> Exercise goal
A stretch of the entries below is to be set down exactly, running from the line with "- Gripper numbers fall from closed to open" through the line with "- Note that", both included, and no other line.
================
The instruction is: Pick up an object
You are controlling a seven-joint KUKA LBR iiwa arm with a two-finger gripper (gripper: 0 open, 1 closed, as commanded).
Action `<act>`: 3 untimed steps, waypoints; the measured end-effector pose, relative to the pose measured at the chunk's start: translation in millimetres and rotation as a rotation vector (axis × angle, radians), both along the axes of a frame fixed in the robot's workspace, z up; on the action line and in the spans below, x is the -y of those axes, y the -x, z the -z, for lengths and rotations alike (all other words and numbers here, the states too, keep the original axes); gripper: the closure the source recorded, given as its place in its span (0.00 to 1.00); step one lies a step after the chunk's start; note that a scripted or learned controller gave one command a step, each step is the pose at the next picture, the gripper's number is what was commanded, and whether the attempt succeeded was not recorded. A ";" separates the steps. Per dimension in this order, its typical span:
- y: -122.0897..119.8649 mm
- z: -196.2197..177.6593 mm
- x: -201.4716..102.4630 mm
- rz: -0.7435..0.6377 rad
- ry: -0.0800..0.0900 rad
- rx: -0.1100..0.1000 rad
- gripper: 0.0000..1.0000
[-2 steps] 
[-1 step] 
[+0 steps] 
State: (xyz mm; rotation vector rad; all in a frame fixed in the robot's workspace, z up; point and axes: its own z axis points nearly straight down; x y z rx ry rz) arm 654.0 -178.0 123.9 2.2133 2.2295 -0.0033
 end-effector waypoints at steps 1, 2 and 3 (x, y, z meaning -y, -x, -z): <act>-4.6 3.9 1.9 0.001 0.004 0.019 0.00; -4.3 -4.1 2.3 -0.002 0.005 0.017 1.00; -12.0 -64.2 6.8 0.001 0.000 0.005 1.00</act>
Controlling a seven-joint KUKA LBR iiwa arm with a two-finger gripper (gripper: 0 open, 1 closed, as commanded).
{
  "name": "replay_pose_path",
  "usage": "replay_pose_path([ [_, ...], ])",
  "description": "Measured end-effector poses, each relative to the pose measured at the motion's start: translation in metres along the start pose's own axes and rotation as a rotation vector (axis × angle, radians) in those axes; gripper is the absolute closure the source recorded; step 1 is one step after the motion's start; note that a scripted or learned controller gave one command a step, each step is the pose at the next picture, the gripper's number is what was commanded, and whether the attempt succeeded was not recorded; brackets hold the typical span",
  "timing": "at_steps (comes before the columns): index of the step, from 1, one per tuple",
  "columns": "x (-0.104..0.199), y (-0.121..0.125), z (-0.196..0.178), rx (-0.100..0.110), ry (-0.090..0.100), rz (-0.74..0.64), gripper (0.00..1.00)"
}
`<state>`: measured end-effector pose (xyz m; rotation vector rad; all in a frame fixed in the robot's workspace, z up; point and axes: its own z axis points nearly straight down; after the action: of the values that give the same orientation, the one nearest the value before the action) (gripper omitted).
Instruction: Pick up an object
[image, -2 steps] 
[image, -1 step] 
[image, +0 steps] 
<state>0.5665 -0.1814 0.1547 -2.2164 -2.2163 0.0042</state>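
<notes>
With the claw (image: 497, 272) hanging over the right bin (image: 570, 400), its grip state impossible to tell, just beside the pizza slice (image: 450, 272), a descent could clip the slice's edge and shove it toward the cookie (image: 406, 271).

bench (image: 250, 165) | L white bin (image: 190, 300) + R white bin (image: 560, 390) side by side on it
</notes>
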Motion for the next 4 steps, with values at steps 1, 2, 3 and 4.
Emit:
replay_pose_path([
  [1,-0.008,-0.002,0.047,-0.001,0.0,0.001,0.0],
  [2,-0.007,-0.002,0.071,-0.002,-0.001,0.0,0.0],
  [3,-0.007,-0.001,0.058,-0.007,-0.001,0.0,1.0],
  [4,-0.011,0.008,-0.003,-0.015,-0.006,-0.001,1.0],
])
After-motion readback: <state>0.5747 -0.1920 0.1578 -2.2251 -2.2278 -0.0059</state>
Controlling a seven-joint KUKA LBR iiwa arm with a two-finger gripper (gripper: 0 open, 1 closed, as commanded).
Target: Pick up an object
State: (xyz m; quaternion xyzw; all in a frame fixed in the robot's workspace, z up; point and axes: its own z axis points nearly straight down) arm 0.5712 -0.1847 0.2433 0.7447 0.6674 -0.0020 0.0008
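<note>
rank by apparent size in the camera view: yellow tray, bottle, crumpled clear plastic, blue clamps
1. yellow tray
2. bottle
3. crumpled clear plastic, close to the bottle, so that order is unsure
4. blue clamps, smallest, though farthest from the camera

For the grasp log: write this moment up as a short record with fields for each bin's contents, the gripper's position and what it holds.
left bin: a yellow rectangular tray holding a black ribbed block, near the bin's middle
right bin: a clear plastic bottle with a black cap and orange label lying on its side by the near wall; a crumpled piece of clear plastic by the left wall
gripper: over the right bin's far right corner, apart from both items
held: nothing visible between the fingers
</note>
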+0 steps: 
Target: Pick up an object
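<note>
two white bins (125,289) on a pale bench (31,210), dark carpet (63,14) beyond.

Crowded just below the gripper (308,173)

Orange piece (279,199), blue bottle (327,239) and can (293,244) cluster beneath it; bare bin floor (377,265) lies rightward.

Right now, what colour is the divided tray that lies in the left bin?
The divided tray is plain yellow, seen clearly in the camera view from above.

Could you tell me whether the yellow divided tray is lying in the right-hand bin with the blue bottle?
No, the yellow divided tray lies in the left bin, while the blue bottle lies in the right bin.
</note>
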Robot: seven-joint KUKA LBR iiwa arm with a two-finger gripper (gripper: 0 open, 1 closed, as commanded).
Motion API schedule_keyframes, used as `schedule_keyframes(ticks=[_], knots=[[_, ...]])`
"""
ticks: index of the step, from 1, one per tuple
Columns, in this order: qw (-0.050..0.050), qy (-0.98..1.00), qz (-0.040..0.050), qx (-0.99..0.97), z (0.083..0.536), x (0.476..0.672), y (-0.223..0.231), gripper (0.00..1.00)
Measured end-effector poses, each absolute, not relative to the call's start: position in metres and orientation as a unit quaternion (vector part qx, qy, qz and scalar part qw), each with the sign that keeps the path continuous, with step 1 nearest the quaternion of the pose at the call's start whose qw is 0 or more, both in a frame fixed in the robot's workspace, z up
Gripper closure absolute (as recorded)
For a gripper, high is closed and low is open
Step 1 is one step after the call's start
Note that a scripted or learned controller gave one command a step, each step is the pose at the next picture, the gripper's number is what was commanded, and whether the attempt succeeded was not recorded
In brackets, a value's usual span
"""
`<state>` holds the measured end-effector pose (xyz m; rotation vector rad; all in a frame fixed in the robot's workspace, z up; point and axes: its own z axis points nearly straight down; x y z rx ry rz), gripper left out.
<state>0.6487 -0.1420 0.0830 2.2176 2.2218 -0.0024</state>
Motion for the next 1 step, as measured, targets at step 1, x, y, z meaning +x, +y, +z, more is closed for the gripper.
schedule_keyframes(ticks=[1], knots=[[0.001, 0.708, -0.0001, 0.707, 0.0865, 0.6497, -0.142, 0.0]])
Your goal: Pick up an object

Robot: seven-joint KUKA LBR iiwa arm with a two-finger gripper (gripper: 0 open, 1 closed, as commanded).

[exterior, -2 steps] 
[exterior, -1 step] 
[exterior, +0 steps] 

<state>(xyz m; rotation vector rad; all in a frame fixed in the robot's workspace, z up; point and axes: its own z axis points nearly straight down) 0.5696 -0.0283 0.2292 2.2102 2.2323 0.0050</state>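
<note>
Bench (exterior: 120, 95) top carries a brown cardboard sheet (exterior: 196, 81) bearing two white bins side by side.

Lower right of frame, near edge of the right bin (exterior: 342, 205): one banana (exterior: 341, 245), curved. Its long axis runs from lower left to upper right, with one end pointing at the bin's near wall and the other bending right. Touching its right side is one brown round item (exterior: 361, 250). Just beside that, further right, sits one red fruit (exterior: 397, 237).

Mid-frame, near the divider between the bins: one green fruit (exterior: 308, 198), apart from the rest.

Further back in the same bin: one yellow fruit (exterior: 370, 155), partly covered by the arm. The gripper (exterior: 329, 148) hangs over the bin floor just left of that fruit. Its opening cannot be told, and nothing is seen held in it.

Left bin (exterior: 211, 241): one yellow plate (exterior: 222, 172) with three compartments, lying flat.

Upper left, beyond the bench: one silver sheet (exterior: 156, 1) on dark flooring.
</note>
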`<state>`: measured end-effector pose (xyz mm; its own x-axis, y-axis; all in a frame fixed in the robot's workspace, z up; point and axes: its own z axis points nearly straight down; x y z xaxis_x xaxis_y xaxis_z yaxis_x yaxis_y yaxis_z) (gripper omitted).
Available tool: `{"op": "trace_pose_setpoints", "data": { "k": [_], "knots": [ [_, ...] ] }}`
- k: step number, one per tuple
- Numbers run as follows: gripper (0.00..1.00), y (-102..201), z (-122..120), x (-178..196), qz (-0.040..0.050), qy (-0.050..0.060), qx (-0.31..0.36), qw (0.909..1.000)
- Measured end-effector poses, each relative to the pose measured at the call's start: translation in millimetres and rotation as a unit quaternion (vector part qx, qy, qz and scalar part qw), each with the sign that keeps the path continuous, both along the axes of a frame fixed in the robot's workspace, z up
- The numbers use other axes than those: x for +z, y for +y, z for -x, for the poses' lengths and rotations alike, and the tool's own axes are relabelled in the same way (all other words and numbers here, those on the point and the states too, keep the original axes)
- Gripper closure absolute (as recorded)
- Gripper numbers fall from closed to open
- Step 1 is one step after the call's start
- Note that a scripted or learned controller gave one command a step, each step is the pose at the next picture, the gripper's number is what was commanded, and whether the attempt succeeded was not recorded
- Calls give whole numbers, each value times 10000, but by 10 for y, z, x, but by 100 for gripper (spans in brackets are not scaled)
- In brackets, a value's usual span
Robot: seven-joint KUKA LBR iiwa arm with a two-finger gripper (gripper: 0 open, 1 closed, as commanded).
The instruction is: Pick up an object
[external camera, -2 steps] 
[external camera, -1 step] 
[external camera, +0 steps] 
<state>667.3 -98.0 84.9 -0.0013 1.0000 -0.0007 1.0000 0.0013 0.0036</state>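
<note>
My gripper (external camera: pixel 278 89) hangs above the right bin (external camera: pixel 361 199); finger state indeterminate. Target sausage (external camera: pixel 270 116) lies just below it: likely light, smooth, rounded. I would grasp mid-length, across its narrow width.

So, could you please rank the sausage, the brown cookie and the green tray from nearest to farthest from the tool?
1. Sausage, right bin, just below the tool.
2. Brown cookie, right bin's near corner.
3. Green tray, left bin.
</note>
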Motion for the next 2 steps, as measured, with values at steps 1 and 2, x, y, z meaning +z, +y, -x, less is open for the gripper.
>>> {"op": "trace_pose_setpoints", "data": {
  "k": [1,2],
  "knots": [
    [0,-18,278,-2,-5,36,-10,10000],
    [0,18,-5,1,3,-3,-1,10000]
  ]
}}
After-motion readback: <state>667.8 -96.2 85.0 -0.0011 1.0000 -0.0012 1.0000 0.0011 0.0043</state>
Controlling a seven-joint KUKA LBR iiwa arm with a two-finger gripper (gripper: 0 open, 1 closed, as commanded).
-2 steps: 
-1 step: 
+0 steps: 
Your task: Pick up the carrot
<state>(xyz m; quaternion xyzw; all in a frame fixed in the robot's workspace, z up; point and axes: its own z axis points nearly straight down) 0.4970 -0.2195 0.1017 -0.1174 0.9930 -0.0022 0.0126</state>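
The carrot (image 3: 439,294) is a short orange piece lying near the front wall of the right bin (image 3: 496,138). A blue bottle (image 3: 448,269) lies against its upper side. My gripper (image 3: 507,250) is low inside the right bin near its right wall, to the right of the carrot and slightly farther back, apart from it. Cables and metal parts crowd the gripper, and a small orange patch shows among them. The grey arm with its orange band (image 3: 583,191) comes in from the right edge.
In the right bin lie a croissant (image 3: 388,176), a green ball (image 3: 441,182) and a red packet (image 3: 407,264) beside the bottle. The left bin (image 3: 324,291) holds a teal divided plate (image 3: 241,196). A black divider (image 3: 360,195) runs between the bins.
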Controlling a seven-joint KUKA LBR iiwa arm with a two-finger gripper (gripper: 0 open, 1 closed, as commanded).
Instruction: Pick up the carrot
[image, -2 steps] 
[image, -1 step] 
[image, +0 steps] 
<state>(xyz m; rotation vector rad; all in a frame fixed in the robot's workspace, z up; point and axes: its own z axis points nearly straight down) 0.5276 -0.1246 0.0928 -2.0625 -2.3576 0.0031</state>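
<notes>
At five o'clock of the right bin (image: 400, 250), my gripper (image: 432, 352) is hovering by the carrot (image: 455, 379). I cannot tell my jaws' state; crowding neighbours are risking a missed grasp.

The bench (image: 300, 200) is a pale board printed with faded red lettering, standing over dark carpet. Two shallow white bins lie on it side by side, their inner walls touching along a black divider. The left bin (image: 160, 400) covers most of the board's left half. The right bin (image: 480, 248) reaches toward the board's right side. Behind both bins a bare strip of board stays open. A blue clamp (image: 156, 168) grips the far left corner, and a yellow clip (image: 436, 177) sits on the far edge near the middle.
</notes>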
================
> Answer area
- Gripper numbers fall from closed to open
- Step 1 is one step after the call's start
- Note that a scripted or learned controller gave one command a step, each step is the pose at the next picture, the gripper's number is what was commanded, and whether the attempt succeeded was not recorded

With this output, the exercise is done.